First, I calculated the BH-adjusted p value for each phenotype:
## Association FDR
for trait in dict_df_stats.keys():
dict_df_stats[trait]['assoc_fdr']=multipletests(dict_df_stats[trait]['assoc_mcp'], method='fdr_bh')[1]
## Heterogeneous FDR
for trait in dict_df_stats.keys():
dict_df_stats[trait]['hetero_fdr']=multipletests(dict_df_stats[trait]['hetero_mcp'], method='fdr_bh')[1]
Then, I defined the df_fdr_prop, df_assoc_fdr, and df_hetero_fdr separately, for which I also modified the fdr df to frd<0.2.

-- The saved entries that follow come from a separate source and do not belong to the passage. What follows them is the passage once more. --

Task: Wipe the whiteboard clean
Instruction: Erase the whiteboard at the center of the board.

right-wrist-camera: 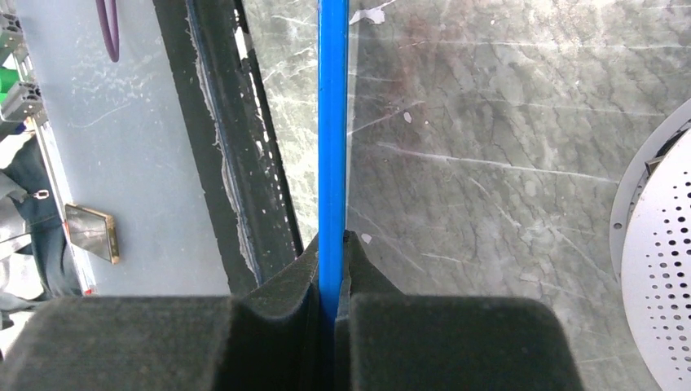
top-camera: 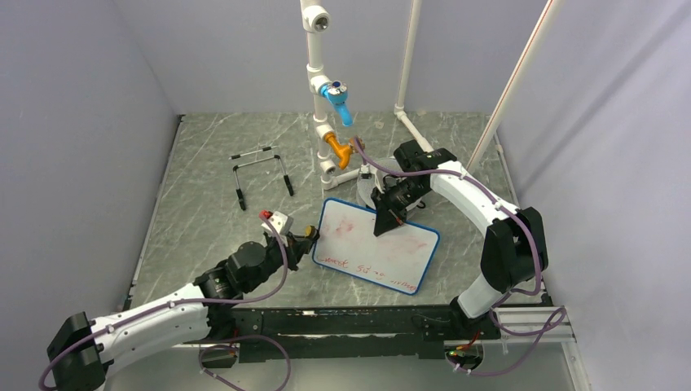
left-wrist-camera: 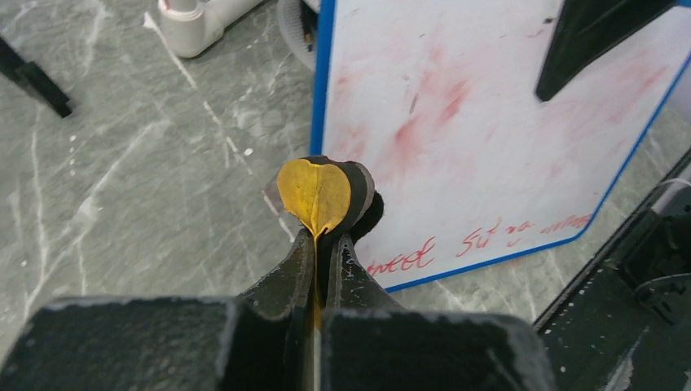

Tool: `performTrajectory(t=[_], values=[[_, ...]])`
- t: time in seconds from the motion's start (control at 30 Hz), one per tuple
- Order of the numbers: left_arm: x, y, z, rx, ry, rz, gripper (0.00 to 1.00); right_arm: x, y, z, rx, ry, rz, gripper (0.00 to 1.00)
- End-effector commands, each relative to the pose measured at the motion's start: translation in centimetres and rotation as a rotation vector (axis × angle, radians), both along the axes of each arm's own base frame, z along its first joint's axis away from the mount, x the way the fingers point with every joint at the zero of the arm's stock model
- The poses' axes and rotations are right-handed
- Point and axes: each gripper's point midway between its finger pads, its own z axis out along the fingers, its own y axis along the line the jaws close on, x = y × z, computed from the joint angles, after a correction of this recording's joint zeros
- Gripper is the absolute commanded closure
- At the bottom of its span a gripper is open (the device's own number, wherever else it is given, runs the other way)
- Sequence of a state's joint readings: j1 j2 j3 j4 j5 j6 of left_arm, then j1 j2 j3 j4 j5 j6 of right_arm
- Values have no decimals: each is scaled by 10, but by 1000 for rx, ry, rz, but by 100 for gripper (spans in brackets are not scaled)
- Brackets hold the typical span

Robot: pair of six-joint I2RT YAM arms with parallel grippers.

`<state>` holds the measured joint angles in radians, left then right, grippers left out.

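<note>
The whiteboard (top-camera: 358, 244) is a white board with a blue frame, tilted up off the table in the middle. Pink smears cover its upper part and red writing (left-wrist-camera: 489, 236) runs along its lower edge. My right gripper (top-camera: 385, 221) is shut on the board's far edge. In the right wrist view the blue frame (right-wrist-camera: 332, 122) runs straight out between the closed fingers of the right gripper (right-wrist-camera: 334, 240). My left gripper (top-camera: 308, 236) is at the board's left edge, shut on a small round eraser (left-wrist-camera: 314, 191) with a yellow face and black backing. The eraser overlaps the board's lower left corner, just above the left gripper (left-wrist-camera: 326, 240).
A white pipe stand (top-camera: 326, 98) with a blue and an orange valve rises behind the board. A black wire stand (top-camera: 261, 171) sits at the back left. A round grey perforated disc (right-wrist-camera: 660, 269) lies behind the board. Grey walls enclose the marbled table (top-camera: 204, 244).
</note>
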<state>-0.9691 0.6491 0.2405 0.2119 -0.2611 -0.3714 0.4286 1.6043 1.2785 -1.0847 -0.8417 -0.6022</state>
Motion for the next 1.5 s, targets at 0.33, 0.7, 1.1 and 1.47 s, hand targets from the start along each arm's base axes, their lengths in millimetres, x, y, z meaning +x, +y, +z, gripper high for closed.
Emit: performTrajectory(t=[0.33, 0.7, 1.1, 1.47], values=[[-15, -29, -35, -12, 25, -143, 100, 15, 4, 15, 76, -104, -16, 100], [7, -19, -85, 219, 104, 108, 100, 19, 4, 9, 60, -91, -49, 100], [20, -21, -83, 208, 98, 84, 100, 19, 3, 6, 59, -82, -47, 100], [-26, -70, -94, 228, 122, -238, 100, 19, 3, 6, 58, -78, -45, 100]])
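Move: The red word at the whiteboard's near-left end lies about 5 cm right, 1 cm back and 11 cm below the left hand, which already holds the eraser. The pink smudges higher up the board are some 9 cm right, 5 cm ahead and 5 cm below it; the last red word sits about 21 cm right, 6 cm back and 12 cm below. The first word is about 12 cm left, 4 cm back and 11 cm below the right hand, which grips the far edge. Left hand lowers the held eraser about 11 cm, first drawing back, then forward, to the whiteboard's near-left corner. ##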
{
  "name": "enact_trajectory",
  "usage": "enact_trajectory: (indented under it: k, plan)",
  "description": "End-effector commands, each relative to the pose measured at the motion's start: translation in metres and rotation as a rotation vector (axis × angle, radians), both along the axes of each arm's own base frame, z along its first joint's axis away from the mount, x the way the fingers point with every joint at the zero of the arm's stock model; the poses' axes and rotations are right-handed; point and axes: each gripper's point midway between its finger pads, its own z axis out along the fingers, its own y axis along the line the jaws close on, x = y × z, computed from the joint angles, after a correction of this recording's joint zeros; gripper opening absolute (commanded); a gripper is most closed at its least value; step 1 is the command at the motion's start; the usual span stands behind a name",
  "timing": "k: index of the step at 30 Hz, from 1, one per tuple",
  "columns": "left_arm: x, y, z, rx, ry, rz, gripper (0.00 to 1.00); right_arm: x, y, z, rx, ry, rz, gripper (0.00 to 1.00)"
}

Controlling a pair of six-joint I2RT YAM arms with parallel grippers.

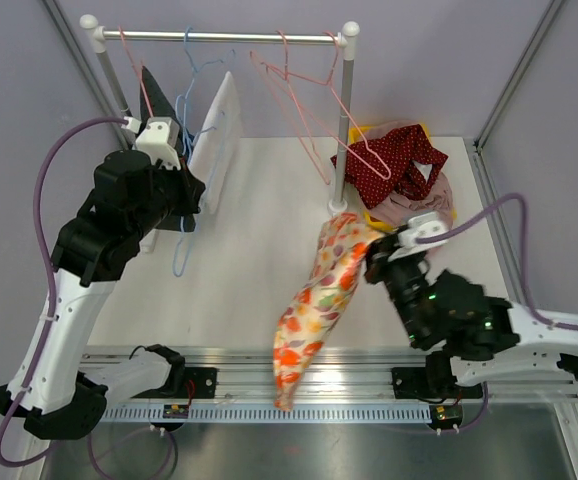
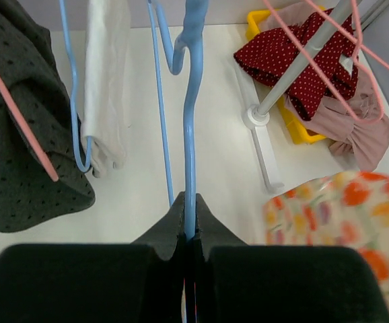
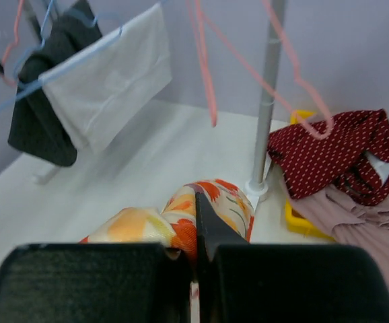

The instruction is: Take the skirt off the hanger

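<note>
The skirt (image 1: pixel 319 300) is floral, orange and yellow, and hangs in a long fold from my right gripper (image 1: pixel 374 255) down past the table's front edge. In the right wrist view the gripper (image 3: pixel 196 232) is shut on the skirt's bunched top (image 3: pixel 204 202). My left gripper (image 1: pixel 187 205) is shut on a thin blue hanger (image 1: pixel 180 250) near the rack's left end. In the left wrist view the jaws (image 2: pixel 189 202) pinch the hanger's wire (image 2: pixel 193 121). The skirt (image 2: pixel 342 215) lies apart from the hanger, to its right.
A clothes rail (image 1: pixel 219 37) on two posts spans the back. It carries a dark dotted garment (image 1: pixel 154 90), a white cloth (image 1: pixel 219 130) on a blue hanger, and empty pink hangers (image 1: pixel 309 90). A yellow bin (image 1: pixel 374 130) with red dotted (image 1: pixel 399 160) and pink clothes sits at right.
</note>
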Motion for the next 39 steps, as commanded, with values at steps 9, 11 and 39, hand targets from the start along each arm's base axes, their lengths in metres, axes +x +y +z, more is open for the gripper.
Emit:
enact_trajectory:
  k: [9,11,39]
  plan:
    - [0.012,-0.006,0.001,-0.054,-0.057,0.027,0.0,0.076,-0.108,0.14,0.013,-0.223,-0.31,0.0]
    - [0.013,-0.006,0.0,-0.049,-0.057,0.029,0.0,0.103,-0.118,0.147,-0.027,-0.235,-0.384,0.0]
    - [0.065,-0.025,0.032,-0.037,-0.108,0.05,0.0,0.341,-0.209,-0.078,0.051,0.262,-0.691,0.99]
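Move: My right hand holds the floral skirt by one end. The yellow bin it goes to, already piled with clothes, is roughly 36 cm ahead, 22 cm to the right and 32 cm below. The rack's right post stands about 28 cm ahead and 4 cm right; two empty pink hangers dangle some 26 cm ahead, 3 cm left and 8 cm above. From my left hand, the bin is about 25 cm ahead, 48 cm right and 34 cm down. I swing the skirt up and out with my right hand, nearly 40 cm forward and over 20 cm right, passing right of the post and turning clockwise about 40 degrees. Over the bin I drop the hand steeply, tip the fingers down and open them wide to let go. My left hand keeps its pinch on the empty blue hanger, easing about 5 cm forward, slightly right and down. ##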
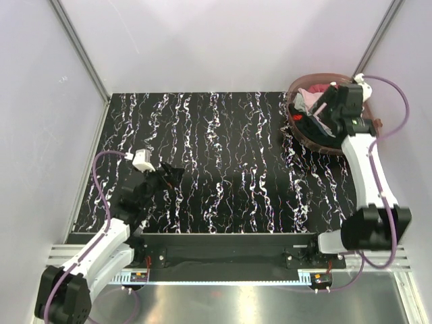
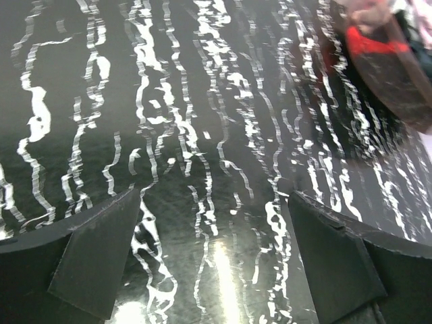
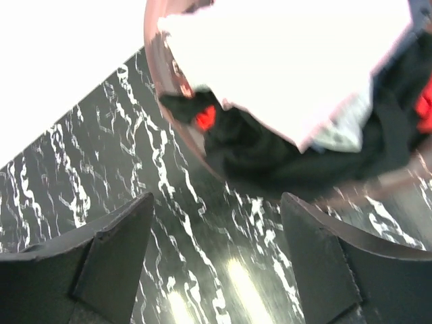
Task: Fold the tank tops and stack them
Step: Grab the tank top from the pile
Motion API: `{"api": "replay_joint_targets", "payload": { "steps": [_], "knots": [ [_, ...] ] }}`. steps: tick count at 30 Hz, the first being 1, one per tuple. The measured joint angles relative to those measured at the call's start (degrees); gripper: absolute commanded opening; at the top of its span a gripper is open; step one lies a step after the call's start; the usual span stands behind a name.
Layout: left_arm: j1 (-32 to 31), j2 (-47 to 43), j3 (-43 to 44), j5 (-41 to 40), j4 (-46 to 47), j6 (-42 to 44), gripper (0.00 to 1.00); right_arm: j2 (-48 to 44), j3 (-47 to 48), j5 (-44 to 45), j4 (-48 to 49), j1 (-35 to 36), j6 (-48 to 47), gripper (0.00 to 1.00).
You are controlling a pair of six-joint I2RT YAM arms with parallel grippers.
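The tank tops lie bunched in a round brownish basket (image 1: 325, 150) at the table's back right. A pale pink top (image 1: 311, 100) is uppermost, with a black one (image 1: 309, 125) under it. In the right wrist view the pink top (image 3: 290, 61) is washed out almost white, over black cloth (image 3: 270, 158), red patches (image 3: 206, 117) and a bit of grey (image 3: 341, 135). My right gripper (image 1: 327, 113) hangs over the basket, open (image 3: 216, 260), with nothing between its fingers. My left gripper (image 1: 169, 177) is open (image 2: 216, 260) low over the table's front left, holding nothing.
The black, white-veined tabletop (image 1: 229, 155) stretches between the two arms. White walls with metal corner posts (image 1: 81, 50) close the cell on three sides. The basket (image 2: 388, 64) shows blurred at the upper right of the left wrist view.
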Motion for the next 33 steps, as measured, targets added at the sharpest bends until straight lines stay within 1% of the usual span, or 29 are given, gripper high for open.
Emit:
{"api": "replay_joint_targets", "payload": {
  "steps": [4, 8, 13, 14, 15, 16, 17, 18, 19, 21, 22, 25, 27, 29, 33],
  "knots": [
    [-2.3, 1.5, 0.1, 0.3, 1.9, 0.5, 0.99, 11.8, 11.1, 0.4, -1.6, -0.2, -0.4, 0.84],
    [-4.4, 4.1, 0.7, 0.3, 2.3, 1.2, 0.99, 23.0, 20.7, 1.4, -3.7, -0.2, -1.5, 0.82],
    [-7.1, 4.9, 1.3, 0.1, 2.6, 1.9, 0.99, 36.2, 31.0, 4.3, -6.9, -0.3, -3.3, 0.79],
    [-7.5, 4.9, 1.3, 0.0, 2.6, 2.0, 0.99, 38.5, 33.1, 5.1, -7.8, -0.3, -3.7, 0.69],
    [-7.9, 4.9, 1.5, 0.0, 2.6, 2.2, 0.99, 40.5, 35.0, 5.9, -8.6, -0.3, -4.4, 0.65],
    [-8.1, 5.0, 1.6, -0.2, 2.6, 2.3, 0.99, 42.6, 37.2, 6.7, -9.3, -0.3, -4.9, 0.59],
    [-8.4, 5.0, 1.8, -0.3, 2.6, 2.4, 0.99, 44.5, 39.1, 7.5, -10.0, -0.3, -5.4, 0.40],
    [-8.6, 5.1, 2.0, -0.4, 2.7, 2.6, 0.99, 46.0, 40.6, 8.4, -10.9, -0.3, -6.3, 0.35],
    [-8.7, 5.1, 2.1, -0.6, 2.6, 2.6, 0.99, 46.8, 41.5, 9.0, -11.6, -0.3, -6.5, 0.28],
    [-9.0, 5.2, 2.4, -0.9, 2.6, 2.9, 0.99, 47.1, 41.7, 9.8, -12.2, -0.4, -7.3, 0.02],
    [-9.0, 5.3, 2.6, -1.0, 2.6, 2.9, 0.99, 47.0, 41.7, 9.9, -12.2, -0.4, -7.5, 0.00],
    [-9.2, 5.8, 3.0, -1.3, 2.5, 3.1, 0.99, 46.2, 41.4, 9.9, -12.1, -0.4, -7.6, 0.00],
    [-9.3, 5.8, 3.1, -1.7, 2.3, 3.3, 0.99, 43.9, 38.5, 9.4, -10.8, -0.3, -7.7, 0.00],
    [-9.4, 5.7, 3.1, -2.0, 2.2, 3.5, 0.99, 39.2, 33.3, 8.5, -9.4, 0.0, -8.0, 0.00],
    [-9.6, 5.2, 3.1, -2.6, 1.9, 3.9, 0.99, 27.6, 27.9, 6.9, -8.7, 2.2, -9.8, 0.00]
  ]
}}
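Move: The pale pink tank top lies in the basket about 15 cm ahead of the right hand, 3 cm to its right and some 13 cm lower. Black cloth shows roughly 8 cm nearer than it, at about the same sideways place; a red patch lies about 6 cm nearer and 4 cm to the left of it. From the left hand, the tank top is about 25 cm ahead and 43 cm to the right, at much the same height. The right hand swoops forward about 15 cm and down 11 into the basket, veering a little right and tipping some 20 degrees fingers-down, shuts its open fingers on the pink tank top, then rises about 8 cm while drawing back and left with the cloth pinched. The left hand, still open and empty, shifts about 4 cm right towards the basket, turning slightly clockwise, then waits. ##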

fig, ax = scdrs.util.plot_group_stats(## dataframe of proportion of cells with FDR < 0.1: modified to 0.2
df_fdr_prop= pd.DataFrame({trait: dict_df_stats[trait]['n_fdr_0.2']/dict_df_stats[trait]['n_cell']
for trait in dict_df_stats.keys()}).transpose(),
## dataframe of group-level association statistics
df_assoc_fdr= pd.DataFrame({trait: dict_df_stats[trait]['padj']
for trait in dict_df_stats.keys()}).transpose(),
## dataframe of group-level heterogeneity statistics
df_hetero_fdr= pd.DataFrame({trait: dict_df_stats[trait]['hetero_mcp']
for trait in dict_df_stats.keys()}).transpose(),
## threshold for FDR correction of cell type-level mean association statistics
assoc_fdr_threshold =0.2,
## Plotting parameters
plot_kws={"cb_vmax": 0.1,### max value of the color bar
"cb_fraction":0.1### fraction of colorbar
}
)
Thank you again for this great package and meaningful discussion.
Hello, when I looked at the enrichment of AD symptoms in my data alone, I found that AD was enriched in MG. But when I looked at multiple diseases at the same time, it was not significant. Please tell me how to solve this problem.